50 First Dates Review

50 First Dates
Henry Roth's (Sandler) happy existence as a philandering Hawaii-based vet is brought to a halt when he falls for Lucy (Barrymore), who suffers from short-term memory loss. Since she can never remember meeting him, Henry romances her anew every day in the hope that eventually her memory will be jogged.

by Simon Braund |
Published on
Release Date:

01 Jan 2004

Running Time:

99 minutes

Certificate:

12A

Original Title:

50 First Dates

On paper, this high concept rom-com - apparently a Hawaiian-set date-movie dumbing-down of Memento - is standard-issue Sandler, complete with gross-out gags, casual misogyny, caricature supporting players and, of course, Sandler himself, whose wheedling man-child act is in danger of wearing thin these days.

But despite dire prognostications, when Sandler spots Barrymore building a teepee out of her breakfast waffles and puts his serial-shagger moves on her, well-honed as they are on the gullible tourists, something strange happens.
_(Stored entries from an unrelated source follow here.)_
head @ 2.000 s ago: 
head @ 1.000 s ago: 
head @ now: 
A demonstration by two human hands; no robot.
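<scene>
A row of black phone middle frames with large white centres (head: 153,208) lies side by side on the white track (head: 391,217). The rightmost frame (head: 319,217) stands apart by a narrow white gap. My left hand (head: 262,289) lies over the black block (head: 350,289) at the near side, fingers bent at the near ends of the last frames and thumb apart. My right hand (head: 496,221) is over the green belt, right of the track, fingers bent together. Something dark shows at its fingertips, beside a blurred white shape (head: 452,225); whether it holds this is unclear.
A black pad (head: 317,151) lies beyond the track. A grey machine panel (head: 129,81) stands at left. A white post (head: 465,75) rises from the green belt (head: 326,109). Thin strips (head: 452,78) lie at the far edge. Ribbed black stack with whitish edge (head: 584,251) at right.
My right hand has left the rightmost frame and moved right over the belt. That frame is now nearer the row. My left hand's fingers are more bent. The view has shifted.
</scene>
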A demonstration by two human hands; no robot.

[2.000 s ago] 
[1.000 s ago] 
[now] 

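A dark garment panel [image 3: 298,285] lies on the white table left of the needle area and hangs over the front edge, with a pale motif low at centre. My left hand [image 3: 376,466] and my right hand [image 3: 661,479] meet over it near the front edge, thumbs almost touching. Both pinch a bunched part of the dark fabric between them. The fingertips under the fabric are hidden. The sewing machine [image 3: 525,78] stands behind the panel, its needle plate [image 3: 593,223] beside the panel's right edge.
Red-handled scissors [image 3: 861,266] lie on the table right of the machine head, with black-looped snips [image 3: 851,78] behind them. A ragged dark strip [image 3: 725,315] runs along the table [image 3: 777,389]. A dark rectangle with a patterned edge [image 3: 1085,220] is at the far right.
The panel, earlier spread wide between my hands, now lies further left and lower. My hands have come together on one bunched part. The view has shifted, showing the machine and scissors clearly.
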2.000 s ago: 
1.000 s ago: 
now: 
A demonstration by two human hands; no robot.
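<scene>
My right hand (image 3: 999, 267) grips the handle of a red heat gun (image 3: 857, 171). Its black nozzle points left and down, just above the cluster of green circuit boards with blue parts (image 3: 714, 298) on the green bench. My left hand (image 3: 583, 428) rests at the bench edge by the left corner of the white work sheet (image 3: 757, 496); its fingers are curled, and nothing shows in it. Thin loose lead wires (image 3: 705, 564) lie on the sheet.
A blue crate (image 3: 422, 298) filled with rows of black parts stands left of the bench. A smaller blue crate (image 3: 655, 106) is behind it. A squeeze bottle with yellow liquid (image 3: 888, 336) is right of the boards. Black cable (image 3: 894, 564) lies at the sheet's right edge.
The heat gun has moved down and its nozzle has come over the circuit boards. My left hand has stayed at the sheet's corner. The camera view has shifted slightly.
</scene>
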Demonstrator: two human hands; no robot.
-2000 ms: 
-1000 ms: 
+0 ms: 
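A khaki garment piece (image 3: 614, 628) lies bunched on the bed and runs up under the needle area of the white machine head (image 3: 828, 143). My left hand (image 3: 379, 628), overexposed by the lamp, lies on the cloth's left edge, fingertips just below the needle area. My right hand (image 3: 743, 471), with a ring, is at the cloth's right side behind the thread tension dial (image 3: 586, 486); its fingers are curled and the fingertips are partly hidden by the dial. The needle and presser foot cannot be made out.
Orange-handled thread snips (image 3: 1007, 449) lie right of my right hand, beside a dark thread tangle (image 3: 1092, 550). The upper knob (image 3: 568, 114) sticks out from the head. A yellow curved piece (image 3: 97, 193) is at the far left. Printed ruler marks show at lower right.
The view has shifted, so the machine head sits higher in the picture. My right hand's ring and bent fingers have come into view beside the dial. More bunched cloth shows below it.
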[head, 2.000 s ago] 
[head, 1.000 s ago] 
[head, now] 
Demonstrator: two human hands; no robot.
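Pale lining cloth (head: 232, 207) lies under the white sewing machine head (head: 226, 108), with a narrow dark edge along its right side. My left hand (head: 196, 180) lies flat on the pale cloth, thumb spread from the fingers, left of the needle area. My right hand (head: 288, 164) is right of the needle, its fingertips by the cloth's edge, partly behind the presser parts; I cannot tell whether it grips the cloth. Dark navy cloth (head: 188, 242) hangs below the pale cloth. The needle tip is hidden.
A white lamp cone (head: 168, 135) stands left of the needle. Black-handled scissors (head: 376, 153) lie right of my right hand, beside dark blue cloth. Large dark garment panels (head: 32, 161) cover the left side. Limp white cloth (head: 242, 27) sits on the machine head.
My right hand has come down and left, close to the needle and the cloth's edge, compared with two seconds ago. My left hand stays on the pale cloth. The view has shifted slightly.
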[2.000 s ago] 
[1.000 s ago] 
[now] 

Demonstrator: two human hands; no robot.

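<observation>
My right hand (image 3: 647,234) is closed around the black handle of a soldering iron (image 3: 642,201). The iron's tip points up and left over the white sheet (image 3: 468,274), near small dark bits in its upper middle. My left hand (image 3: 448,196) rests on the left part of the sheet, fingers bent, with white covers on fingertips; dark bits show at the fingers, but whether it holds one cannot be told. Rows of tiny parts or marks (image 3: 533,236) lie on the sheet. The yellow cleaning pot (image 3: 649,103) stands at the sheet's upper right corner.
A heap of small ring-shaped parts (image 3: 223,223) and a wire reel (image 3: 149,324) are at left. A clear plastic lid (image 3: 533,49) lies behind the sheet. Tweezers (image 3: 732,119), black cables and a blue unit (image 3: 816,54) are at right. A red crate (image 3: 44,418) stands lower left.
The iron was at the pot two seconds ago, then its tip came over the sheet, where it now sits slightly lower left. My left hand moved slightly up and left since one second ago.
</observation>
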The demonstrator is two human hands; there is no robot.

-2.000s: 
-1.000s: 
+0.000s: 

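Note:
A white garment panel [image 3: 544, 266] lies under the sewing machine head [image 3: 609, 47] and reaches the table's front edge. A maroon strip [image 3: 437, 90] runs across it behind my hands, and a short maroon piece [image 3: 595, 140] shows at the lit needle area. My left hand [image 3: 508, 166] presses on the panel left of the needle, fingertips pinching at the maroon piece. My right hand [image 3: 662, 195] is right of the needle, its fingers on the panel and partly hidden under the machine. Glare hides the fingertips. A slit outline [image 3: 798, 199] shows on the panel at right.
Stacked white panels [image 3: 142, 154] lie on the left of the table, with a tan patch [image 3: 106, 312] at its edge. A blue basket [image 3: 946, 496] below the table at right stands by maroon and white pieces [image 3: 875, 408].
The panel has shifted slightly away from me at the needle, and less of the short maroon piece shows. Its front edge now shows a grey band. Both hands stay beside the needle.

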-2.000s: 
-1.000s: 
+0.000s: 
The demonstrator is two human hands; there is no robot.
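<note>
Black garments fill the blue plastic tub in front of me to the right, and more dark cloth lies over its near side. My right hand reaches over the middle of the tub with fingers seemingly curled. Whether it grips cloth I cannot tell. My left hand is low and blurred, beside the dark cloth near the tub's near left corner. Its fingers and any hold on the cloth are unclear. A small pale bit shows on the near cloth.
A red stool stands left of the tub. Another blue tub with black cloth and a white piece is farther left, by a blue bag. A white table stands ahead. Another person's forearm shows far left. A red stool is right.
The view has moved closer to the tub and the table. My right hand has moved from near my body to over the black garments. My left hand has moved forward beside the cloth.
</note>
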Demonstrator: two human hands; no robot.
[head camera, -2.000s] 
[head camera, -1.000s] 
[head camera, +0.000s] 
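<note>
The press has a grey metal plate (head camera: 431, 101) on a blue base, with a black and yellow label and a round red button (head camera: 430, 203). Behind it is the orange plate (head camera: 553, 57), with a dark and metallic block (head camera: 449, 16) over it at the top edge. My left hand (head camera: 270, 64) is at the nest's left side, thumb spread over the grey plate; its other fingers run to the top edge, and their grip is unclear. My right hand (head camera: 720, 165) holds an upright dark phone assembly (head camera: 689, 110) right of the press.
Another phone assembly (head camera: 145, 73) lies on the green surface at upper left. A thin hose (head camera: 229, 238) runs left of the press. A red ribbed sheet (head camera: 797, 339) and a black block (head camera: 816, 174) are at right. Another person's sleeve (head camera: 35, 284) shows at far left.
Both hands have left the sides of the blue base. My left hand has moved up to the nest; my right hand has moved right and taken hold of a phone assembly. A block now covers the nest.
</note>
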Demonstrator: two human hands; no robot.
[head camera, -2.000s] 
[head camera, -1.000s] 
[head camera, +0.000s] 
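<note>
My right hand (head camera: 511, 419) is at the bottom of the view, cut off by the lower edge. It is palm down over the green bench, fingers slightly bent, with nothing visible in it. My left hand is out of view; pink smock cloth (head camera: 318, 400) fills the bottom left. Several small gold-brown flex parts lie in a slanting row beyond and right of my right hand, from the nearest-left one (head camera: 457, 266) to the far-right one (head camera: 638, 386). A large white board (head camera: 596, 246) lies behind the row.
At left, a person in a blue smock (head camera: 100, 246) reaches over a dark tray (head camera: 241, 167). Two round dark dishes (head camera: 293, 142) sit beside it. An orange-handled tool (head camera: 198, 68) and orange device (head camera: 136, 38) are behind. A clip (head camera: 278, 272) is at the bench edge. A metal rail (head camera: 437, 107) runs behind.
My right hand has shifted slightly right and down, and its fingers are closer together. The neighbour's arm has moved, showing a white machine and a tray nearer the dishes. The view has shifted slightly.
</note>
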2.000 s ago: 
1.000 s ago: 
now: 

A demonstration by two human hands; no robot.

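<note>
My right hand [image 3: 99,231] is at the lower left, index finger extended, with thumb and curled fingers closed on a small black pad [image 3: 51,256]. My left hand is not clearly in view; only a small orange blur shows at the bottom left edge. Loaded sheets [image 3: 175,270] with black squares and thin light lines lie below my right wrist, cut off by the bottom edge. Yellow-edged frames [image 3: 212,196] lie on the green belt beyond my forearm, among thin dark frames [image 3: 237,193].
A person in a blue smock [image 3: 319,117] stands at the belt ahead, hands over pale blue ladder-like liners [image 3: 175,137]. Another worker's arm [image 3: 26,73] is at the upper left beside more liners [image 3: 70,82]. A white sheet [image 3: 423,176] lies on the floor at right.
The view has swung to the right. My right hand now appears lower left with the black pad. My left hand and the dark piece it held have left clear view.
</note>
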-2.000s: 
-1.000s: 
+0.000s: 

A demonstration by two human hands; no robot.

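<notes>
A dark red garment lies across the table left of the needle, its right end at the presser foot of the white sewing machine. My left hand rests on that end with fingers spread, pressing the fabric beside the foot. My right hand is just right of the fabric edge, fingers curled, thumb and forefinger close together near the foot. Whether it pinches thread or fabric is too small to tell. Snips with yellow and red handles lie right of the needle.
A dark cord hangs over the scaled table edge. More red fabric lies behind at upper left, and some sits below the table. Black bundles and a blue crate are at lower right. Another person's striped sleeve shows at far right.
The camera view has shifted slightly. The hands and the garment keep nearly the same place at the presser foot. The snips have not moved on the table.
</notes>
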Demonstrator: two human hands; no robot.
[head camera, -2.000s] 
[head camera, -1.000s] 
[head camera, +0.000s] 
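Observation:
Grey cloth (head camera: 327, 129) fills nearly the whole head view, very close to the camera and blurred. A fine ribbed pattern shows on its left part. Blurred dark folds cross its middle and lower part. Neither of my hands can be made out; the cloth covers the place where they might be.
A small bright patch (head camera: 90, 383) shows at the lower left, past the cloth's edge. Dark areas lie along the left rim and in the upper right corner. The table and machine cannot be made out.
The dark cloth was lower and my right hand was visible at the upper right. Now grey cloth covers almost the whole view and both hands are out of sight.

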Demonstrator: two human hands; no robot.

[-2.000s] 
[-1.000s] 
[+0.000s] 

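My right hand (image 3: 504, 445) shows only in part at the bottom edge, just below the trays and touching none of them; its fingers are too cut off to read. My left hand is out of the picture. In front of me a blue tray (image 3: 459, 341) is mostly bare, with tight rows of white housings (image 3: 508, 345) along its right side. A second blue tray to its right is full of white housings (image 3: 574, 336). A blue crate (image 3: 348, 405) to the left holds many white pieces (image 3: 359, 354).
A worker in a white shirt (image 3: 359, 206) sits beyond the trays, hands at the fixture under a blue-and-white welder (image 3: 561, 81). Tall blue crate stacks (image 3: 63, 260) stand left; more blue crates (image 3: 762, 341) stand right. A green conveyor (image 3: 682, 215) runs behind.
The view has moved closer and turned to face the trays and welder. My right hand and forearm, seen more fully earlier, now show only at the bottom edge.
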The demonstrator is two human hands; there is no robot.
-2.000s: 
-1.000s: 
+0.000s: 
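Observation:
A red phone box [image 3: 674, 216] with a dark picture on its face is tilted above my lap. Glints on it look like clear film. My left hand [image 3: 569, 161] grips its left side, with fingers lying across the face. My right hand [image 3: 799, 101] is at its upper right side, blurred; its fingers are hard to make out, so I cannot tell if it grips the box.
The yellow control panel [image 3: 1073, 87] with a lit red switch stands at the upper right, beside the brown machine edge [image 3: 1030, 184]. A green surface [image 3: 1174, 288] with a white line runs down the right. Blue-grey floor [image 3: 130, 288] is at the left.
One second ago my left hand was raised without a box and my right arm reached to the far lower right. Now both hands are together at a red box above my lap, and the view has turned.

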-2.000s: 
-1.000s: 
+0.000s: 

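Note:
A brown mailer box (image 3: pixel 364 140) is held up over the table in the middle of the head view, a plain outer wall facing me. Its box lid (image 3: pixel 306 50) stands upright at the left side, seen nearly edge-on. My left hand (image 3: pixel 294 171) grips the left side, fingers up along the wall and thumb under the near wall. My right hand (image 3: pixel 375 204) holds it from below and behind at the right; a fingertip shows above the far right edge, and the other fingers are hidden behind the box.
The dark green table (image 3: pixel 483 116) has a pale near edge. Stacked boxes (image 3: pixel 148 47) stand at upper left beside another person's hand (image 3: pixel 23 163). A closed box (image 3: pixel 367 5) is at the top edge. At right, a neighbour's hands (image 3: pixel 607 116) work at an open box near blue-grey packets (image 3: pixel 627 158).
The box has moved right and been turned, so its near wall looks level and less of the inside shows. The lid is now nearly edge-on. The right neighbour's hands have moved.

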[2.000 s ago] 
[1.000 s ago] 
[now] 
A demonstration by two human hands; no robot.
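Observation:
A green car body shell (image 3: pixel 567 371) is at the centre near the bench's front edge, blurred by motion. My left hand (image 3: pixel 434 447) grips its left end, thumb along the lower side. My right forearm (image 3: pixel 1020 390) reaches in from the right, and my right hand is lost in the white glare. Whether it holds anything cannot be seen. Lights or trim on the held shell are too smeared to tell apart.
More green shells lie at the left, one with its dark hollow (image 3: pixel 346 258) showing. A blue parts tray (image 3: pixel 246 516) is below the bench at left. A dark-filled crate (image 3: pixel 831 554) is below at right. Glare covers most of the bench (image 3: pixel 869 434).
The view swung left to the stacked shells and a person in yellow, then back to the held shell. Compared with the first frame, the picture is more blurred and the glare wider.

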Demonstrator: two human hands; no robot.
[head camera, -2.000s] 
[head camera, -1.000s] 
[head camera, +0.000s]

Not only does he fall instantly in love with her, but so do we. From this point on the movie is illuminated by a superhumanly adorable performance from Barrymore who thwarts the crass bum notes, ludicrous premise and even Sandler's infantile goo-gooings with a charm offensive of thermonuclear proportions. Thanks to her, this is a surprisingly warm, funny and often quite touching film that recalls the sly charm of The Wedding Singer, her last pairing with Sandler. That's two for two - maybe they should make all their movies together.

For 50 First Dates pulls off what all romantic comedies strive for but few achieve - making you care about the characters and root for them to be together, rather than despise them as moony, self-satisfied gits. That it does this while combining projectile walrus puke and Rob Schneider in a major supporting role is an achievement not to be sniffed at.

In spite of a precarious central conceit, with Sandler toning down his neo-Jerry Lewis schtick and Barrymore on irresistibly huggable top form, this is charming and effective feel-good fare. Gossamer thin but lots of fun nevertheless.